Banana & Peanut Butter Oat Muffins – Gluten Free Option included

I found this US recipe from a blog called “She Likes Food” from Pinterest and liked the healthy take of baked oats with great flavours. It was simple enough to modify the recipe with healthy substitutes and from US imperial to metric measurements.

It’s a simple all in one bowl recipe which is always a bonus! I’ve also given both standard and gluten free versions so you can choose which suits you best.

It’s such a classic flavour combination of banana and peanut butter that I knew they would work out great and be a nice treat without too much guilt. They freeze really well so it’s handy to make two batches and have them for running out the door or when hunger suddenly hits mid afternoon!

The muffins do have consistency that might be an issue for some. I have one in my house who is not a fan of “bits” so even when I make my Chocolate Digestive Biscuit recipe, he prefers the oats to be less “rustic”. The way around this would be to blitz the oats, once measured, to a finer grain so it’s less “porridgey” if you know what I mean. Look if you have one of these in your house, you’ll know exactly what I’m talking about!

I’m going to try this basic recipe with other flavour combinations as I think it’s a winner.
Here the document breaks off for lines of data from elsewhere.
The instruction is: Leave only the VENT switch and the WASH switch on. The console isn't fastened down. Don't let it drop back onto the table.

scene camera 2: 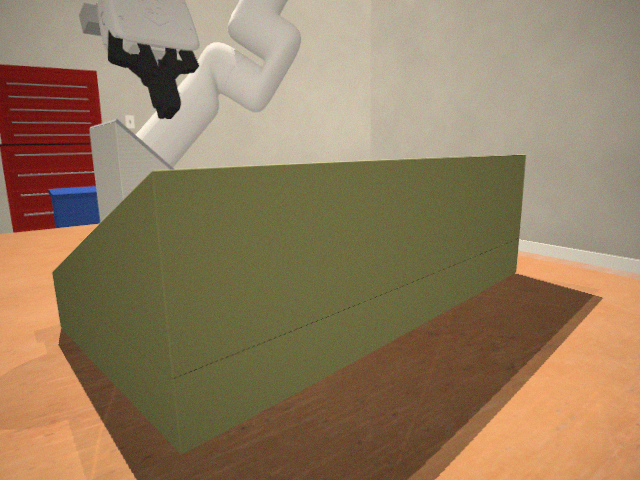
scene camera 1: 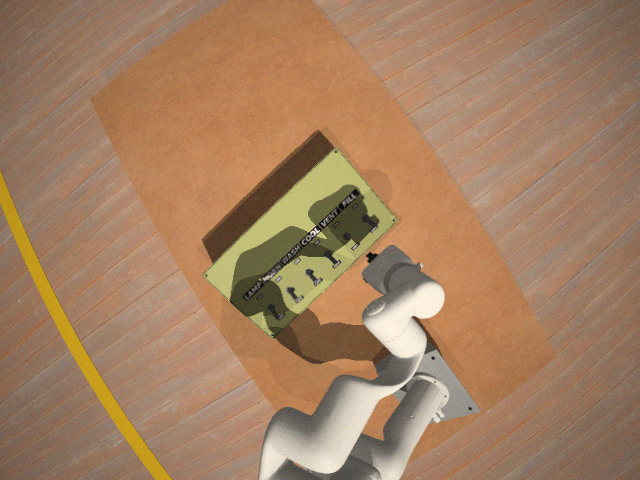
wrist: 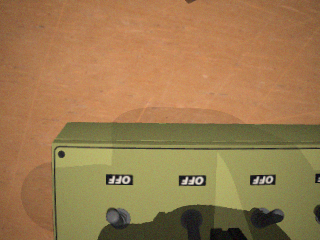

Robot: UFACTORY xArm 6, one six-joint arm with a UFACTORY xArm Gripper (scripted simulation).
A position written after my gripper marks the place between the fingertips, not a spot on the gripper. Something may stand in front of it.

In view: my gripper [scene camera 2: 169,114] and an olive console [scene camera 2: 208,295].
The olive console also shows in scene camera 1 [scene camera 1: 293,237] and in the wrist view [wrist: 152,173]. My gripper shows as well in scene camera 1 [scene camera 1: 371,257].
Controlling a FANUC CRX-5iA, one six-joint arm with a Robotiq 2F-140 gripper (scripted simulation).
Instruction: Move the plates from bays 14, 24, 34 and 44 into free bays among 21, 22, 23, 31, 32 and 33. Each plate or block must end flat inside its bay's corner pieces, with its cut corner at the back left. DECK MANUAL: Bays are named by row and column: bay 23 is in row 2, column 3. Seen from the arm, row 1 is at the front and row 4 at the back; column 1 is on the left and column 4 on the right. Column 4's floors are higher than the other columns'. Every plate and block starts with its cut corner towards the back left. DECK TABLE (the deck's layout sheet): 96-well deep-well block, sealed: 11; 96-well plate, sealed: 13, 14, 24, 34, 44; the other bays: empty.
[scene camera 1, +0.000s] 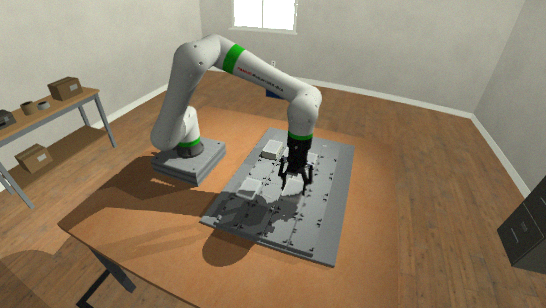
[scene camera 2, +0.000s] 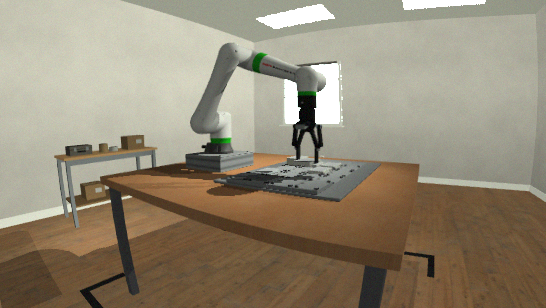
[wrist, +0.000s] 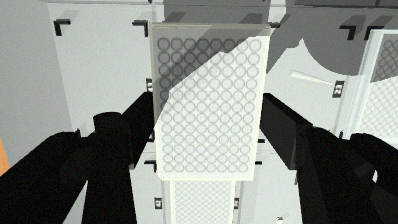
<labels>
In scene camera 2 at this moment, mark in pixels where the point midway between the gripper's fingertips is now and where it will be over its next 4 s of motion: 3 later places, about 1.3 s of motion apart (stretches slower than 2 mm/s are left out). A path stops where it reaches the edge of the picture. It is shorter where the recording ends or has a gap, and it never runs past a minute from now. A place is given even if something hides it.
The gripper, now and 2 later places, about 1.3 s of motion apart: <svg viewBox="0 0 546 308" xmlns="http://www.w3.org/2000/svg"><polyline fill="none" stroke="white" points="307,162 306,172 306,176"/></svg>
</labels>
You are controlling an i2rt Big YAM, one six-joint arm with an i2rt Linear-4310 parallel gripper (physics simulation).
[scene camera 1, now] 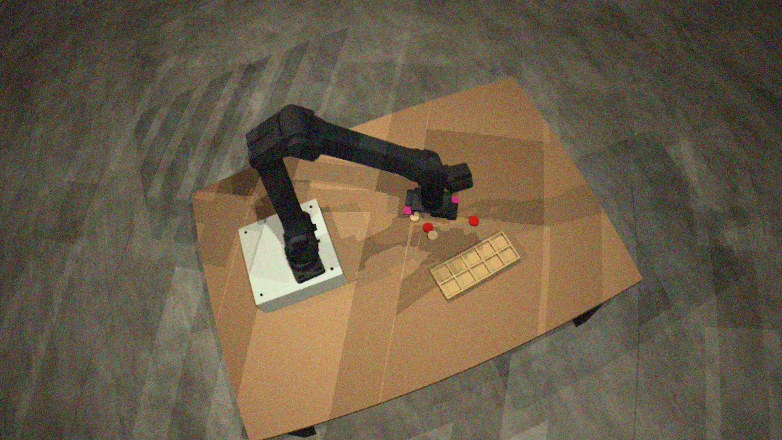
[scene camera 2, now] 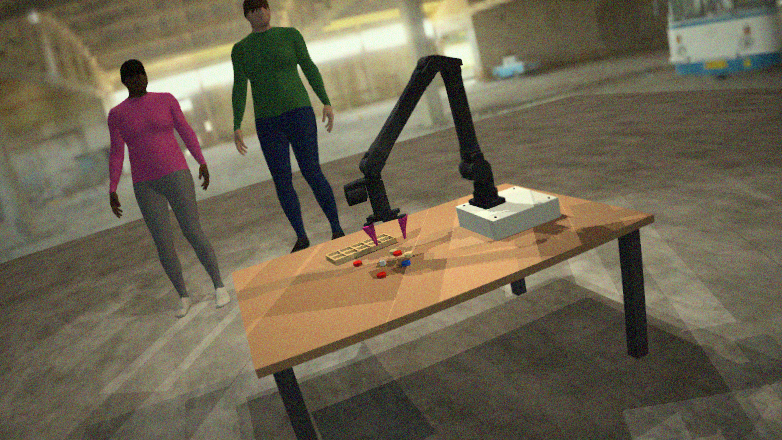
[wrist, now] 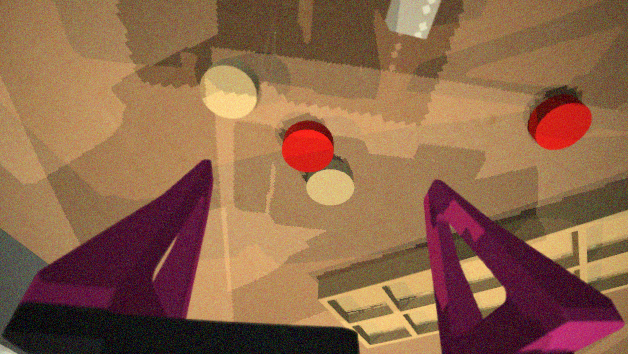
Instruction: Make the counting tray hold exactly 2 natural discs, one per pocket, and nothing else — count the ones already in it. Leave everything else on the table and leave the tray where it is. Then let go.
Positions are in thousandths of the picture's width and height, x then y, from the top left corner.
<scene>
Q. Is my gripper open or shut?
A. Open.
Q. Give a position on a counting tray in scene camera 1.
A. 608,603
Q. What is my gripper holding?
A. Nothing.
</scene>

335g oats (gluten free if necessary)
1 1/2 tsp ground cinnamon
1 tsp baking powder
1/2 tsp salt
35g organic coconut sugar (you can also use brown sugar if you like)**
450ml almond milk or coconut milk, oat milk, etc,
40ml maple syrup (I used a sugar substitute called Sweet Freedom)
105g crunchy peanut butter (I used Kelkin Organic but you can use any flavoured butter such as almond, cashew, etc., and of course if you like, you can use smooth peanut butter)
2 large bananas, mashed
2 tsp vanilla extract

If you like, add a scoop of protein powder to the mix, some Chia Seeds or mixed seeds. I would think that if you have a chocolate based protein powder, it would work well with the banana and peanut butter mix but vanilla will also be grand.
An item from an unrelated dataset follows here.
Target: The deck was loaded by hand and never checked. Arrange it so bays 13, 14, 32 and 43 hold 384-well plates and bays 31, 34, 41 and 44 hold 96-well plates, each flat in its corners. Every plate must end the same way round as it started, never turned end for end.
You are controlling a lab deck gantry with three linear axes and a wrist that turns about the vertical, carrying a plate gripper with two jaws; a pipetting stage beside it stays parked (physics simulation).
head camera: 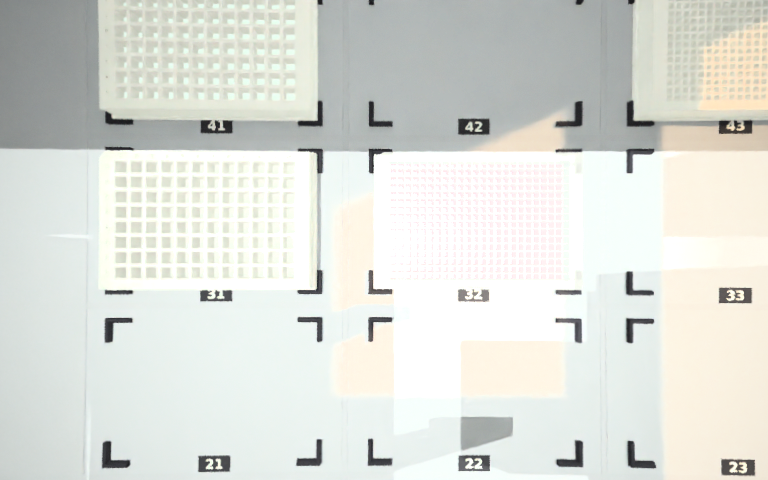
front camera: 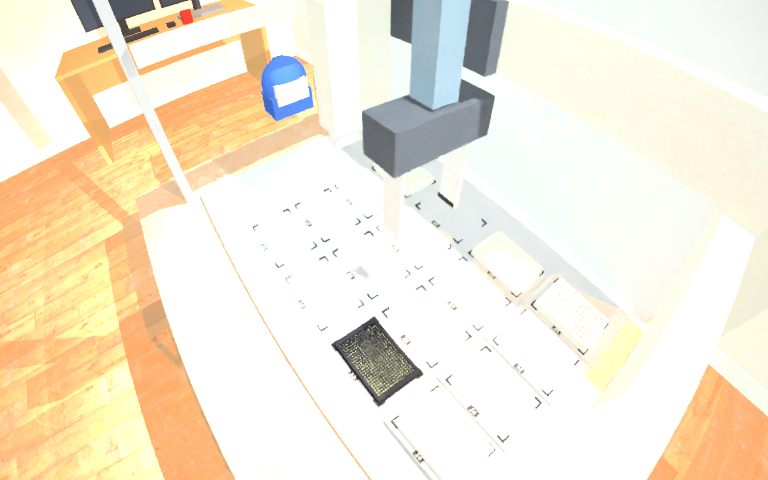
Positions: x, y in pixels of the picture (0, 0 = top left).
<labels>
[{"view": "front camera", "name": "gripper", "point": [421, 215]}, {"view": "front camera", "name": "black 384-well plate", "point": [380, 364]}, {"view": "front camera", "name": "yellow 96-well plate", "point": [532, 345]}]
</labels>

** Note: If you prefer a sweeter result, use 50g of sugar)


Preheat oven to 190C Fan.

In a large bowl, add all the dry ingredients and give them a good stir.
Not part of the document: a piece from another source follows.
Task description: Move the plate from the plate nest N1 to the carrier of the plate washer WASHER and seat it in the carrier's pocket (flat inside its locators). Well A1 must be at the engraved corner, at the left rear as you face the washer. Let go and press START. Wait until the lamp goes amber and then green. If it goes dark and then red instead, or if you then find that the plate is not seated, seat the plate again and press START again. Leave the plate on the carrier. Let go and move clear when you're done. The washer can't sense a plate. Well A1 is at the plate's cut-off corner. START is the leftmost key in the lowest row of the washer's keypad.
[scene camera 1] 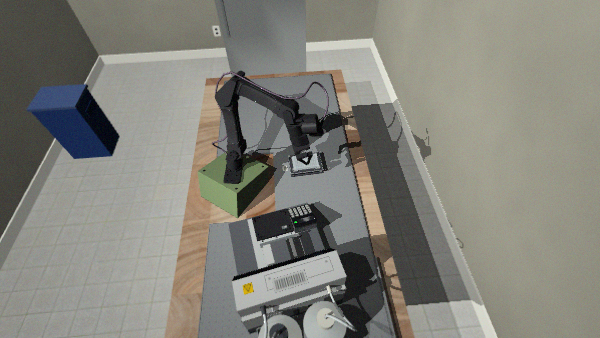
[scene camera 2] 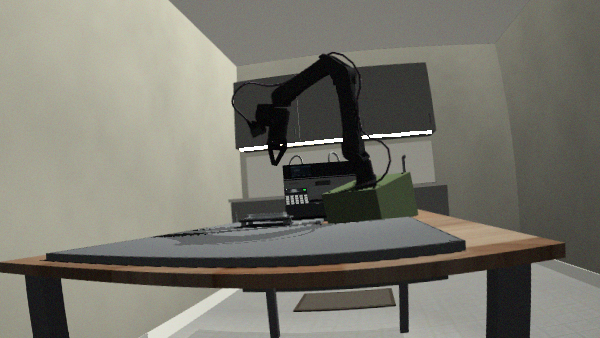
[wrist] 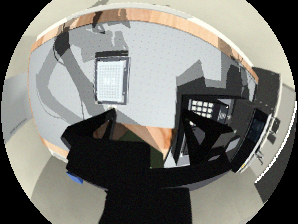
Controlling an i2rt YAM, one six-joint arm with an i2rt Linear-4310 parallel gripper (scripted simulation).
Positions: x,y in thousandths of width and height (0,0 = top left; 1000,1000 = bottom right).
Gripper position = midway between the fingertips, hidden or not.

Then add the other ingredients and mix well until it’s all combined. I gave the peanut butter a good stir before adding so I wouldn’t have big clumps.

The result will be quite wet which is what you’re looking for.

Spray a muffin tin with non stick spray and scoop the oatmeal mix using a large ice cream scoop. I wasn’t feeling particularly well and you can see the difference between my first batch ……..

and the second when I actually paid a bit of attention to detail …..

As I had reduced the sugar quantity, before baking I sprinkled a little bit of the Organic Coconut Sugar and oats on top just for a little bit of sweetness and crunch.

Bake them for 20 – 22 minutes until they are cooked through. Remove and after a few minutes, just prise them gently out of the tin and leave to cool on a wire rack.

The muffins will last for up to 5 days in an airtight container and they freeze really well.